The biggest tragedy of Agile is that planning your team to maximum capacity is not agile.
Category: Agile
It’s understandable that organizations try to make their word legible and simplify things. In fact, it’s one of the reasons for the organizational boundary.
The problem is that monoprocess pretty much entirely does not work for any creative/agile endeavour. Things are valuable exactly because they are complicated and messy.
As a company scales, there are phase shifts which feel like they suck all the productivity out of an organization. The way to get through as described here is familiar: categorize and capture everything, reduce WIP and loop through your process.
A lot to like in this article (“They avoid scrum and SAFe like the plague.”) but I’ll settle for adopting the core thrust of it and just retiring the entire concept of a PO and never have to debate “What is the difference between a PM and a PO?” ever again.
Despite not being the biggest fan of Shape Up or of 37s, I still really enjoyed watching this video by Ryan Singer about Shaping.
It’s very well done and though I wouldn’t recommend anybody to follow this by the book, you would do well to take inspiration from it.
Love to see these updates from the German Digital Service.

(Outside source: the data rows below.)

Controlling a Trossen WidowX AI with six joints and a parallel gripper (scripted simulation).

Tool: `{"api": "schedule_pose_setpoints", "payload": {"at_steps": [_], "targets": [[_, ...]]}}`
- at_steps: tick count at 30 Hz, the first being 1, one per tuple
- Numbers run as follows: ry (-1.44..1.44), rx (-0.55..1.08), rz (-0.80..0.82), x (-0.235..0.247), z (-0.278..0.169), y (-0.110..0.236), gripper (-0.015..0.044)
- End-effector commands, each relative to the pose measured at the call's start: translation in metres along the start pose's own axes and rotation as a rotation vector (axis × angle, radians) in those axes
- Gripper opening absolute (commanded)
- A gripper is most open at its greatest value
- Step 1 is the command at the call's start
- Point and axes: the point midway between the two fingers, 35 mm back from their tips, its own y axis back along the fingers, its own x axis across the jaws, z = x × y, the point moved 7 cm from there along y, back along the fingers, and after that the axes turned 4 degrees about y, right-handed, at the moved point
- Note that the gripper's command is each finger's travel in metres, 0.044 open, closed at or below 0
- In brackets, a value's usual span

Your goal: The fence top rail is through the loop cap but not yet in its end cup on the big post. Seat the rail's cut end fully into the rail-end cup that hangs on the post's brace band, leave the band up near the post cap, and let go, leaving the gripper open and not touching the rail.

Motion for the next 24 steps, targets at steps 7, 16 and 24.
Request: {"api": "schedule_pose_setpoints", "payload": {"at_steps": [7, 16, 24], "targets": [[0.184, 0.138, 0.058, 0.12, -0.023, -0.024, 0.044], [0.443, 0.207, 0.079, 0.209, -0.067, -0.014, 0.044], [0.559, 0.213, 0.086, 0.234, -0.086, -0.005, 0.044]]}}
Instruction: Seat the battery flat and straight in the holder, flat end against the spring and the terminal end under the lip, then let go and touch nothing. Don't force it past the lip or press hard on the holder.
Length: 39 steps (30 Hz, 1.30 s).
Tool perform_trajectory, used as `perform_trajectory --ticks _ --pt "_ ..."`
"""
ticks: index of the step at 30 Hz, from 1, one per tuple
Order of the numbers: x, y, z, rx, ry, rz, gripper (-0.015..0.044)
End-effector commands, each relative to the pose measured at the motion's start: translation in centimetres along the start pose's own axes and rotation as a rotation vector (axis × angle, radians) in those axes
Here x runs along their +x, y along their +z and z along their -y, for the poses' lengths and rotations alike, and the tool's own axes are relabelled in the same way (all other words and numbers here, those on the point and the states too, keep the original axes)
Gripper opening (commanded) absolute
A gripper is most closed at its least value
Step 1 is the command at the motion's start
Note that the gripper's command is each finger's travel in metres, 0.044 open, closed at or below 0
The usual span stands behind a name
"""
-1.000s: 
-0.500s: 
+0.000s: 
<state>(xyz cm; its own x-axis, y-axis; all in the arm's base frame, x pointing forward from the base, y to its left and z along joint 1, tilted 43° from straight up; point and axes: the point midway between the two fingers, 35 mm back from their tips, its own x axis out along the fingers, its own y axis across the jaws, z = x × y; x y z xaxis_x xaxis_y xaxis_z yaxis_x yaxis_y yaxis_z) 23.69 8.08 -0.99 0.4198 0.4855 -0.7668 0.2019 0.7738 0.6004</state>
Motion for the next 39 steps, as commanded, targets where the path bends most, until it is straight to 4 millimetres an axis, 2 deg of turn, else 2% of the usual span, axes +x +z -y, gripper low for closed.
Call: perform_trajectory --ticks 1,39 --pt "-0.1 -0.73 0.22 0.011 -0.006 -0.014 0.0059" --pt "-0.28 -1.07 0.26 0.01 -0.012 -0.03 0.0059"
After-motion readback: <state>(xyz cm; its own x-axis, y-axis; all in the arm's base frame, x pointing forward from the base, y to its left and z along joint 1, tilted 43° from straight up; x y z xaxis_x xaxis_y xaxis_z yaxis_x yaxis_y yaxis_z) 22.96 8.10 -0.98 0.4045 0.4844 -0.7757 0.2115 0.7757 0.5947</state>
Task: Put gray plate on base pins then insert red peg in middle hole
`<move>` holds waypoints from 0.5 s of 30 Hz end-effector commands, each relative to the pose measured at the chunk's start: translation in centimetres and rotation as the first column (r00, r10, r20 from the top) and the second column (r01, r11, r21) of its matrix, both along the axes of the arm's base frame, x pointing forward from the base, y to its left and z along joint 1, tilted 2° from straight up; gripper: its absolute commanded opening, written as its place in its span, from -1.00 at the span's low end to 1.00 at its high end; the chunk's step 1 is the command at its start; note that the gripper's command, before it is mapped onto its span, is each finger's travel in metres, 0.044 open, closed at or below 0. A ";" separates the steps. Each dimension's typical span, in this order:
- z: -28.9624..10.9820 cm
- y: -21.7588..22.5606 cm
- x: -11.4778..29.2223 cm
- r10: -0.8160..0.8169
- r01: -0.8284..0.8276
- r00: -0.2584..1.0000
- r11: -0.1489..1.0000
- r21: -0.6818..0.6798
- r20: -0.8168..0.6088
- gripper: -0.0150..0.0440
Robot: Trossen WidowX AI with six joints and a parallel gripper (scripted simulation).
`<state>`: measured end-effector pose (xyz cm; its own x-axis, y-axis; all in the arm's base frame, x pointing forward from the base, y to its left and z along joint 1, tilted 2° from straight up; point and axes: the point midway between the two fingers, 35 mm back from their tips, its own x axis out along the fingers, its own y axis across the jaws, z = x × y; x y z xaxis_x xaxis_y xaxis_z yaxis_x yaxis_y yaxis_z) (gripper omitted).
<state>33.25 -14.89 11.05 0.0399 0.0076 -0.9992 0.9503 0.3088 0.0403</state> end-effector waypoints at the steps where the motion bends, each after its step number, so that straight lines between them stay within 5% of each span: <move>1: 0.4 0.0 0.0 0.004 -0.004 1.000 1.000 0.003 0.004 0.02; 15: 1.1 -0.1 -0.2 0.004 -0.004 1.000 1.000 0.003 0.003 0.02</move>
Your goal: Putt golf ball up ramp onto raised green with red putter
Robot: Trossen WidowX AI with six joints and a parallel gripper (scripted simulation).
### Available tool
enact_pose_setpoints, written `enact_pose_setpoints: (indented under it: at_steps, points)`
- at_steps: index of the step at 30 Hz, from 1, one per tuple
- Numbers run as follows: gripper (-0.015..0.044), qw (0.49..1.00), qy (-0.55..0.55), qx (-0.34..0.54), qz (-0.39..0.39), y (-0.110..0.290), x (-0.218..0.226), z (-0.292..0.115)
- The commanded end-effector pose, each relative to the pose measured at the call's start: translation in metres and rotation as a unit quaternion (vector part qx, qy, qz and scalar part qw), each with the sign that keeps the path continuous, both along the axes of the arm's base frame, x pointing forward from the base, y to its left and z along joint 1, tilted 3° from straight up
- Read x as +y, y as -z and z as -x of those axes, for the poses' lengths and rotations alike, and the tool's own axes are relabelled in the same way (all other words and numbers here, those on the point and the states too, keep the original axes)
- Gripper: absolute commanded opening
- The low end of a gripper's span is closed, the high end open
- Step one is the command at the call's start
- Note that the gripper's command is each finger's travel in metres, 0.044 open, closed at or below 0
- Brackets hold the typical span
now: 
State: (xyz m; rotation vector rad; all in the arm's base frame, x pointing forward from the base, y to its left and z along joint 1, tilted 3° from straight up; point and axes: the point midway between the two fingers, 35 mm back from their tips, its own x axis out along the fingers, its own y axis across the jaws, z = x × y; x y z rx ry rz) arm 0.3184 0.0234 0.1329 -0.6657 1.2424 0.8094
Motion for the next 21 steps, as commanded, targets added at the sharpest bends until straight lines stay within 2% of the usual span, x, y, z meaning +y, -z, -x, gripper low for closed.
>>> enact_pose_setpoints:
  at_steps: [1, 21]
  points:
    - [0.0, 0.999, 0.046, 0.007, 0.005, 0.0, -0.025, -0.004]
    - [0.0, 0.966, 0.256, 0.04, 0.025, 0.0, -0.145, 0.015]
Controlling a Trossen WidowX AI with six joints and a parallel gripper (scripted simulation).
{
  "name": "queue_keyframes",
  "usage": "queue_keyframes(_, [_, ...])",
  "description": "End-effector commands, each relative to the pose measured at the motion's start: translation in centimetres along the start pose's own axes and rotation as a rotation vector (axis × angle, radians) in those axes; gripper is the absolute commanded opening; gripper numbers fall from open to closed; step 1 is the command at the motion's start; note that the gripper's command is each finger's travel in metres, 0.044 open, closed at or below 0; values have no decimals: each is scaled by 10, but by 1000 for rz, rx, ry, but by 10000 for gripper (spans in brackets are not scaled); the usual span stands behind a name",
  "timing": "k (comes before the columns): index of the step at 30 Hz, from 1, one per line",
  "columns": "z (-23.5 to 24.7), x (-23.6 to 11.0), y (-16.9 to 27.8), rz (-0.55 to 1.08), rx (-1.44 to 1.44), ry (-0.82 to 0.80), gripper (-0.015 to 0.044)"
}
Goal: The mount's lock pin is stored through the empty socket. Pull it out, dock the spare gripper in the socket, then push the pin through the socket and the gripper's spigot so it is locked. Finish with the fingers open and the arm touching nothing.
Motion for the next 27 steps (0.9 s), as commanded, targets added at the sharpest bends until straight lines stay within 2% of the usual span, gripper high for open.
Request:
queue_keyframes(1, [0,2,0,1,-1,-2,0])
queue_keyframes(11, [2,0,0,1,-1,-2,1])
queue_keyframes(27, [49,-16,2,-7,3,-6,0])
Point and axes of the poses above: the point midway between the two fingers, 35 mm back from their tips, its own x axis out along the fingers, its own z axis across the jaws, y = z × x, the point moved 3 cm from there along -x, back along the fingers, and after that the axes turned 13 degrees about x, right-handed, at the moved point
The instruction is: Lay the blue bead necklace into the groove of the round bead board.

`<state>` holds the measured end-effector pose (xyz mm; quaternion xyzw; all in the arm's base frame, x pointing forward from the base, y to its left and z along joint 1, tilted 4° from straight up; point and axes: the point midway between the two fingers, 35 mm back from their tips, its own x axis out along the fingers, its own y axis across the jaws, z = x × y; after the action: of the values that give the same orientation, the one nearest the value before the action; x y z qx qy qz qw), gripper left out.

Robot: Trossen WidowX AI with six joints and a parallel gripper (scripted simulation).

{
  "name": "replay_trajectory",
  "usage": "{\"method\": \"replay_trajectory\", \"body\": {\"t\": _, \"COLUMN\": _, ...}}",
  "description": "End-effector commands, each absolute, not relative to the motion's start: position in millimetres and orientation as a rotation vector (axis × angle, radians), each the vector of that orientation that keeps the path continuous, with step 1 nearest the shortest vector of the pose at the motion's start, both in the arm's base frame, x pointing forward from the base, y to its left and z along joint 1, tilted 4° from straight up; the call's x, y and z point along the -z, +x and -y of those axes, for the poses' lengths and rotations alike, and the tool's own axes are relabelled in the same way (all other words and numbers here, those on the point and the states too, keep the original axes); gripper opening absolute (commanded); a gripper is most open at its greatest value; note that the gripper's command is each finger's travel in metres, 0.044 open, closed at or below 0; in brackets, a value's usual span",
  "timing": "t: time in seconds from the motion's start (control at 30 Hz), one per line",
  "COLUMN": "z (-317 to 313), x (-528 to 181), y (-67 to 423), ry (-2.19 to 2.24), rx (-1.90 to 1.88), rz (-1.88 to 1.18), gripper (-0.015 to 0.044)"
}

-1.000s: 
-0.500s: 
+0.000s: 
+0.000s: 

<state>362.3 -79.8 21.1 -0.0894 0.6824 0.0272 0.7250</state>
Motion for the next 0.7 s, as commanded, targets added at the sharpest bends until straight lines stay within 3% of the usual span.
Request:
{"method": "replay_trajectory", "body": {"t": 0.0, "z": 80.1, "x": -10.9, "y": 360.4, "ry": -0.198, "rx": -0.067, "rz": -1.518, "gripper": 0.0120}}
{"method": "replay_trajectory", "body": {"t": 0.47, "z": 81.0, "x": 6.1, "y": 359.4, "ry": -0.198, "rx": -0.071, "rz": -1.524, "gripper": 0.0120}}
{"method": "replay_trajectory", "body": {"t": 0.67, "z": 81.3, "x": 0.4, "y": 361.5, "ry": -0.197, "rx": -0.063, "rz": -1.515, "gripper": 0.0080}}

Not sure everybody knows that that organization exists now and what they’re busy with.
The work they’re doing is really good but what’s really staggering is how much of a gap they have to bridge here. These are basic buildings blocks of digital transformation that advanced societies tackled 10-20 years ago.
The Engineering Enablement podcast has been good to listen to—if a bit anodyne. The recent episode I listened to with Jeremiah Lee about Spotify’s massively popular but failed org structure was really fun and useful.
A relevant and nuanced complication of agile by Dorian Taylor seeing it as a trauma based response where the core practice has gotten stuck and is preventing the industry from solving more fundamental issues.
People see this kind of talk about self-governance and think there is no process or management in such a setup while usually there is more (and higher quality) than in a traditional organization. It’s also some of the best work you will ever do.
Having seen lots of teams stuck in the two week agile rat race, a framework like Shape Up seems like it could offer a lot of benefits. But also just changing things up can’t hurt at that point. What is agility if not also being able to iterate on the way you work?